We are building a system that we believe should be able to deal with the world the way we do. It can fall in love, be deceitful, have emotional pain. We call this system sHe, short for sHeherazade.
This being sometimes uses logic, and sometimes not. That is, sHe’s mind works something like ours. The extra ‘reasoning’ bit is a system that we call topoiesis. The functions (the math and code) in topoiesis aren’t of interest here. But what it uses instead of rules we are of interest here.

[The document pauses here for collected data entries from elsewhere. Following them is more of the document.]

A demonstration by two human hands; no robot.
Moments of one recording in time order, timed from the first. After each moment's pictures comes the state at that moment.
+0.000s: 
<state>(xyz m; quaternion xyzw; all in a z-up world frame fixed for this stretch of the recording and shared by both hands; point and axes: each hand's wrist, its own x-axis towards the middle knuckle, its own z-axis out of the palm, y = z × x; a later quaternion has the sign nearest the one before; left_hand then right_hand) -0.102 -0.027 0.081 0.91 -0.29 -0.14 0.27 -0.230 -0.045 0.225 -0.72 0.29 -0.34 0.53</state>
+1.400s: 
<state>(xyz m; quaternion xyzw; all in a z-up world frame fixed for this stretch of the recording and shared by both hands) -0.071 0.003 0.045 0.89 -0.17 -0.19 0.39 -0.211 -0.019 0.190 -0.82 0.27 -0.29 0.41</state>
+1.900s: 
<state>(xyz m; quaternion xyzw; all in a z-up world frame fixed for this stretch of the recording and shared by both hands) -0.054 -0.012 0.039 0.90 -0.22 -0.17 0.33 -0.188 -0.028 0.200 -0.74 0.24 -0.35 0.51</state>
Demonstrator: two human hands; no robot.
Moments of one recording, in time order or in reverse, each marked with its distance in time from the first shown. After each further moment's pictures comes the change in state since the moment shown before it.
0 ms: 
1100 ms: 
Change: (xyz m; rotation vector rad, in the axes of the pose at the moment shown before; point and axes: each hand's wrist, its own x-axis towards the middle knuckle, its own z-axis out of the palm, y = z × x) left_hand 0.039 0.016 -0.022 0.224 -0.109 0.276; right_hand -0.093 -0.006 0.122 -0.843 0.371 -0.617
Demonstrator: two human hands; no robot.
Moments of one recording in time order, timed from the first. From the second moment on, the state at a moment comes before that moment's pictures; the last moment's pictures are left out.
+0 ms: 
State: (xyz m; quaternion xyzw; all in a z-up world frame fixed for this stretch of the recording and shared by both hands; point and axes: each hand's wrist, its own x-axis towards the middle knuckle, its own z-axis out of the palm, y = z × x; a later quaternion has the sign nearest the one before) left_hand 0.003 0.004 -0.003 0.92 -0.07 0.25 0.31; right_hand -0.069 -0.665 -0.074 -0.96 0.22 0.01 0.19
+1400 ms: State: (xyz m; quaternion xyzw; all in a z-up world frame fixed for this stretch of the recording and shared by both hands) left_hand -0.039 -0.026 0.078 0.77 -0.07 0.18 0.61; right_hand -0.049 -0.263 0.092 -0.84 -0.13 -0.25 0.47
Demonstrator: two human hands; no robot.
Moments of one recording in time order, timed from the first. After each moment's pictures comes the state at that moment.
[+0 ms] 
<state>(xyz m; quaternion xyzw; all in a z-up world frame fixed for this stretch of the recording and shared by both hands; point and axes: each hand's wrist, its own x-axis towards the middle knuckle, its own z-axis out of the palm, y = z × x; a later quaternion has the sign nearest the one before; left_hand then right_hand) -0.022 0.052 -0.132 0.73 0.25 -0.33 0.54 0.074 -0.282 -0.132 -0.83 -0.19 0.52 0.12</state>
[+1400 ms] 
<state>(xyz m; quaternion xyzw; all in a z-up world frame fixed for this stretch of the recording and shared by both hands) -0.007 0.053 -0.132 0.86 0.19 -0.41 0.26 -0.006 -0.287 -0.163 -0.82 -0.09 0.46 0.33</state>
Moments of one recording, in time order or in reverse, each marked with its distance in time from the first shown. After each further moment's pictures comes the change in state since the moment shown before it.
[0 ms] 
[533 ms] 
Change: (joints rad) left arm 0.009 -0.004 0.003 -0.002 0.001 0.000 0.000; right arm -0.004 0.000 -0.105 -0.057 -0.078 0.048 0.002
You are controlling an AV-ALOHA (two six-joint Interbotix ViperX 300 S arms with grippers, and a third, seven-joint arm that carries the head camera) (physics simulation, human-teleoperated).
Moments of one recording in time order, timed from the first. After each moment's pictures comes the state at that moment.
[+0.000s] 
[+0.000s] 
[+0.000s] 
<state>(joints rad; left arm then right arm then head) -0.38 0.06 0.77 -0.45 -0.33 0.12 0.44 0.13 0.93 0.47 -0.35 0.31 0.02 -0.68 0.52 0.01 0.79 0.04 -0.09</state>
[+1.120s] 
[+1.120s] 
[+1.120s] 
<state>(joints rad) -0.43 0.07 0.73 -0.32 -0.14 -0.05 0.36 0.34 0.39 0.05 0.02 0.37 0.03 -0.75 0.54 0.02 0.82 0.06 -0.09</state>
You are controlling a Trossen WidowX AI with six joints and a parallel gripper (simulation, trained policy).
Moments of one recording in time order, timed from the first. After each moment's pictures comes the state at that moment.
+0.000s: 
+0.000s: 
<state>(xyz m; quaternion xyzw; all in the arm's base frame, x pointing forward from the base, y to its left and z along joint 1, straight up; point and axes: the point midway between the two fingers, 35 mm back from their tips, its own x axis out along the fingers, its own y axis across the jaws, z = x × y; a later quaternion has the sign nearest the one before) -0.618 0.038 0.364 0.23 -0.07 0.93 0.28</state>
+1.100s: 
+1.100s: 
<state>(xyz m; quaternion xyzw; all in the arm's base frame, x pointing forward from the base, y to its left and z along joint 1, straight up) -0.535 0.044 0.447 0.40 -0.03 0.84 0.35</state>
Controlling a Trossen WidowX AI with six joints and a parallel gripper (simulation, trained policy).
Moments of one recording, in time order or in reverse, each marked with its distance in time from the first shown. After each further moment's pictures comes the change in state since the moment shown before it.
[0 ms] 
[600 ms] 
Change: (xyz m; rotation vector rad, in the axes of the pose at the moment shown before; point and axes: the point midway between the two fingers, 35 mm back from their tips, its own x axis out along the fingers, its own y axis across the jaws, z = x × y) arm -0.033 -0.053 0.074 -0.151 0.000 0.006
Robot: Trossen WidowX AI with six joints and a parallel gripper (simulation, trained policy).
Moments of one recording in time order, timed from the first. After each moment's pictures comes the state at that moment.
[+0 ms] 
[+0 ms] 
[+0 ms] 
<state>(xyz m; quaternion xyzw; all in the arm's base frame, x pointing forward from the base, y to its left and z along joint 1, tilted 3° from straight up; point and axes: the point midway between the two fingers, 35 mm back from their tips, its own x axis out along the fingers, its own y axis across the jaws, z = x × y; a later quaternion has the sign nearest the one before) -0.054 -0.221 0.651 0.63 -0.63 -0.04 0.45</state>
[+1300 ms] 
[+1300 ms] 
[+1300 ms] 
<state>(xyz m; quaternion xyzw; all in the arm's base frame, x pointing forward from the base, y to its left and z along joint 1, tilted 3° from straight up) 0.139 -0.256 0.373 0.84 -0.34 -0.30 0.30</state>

We call these narrative dynamics. They are, in fact, abstracted from narrative as we experience and build it. A goal of the redframer project is to collect these. Many of these dynamics will be relatively uninteresting to study apart from the machinery used on their behalf. But some will be interesting as all getout.
Among these interesting ones will be what we address here. In fact, I started working on these folding concepts decades ago when defining the problem, because they seem to capture the conceptual structures that seem the hardest for machine reasoning to absorb.
Elsewhere, we make the case that folding is impossible to even model in logic after the fact, and that is saying quite a bit. No one seems to be able to predict the behavior of the stock markets, and experts do less well than amateurs. But the day after the market closes, the web is full of reasonable explanations.
So the ideas explored here are done so for fun, and presented here so you can have some fun with them. I’ve included some notions not related to folding simply because they interest me. That said, there is a work-related agenda to try to get a handle on these in our own representation system.
Because they are the main way we play with the machinery. Most of the other stuff in the machine is passive syntax that gets information from a creative team to consumers. Folding is our insertion in the process, our agents in the machine.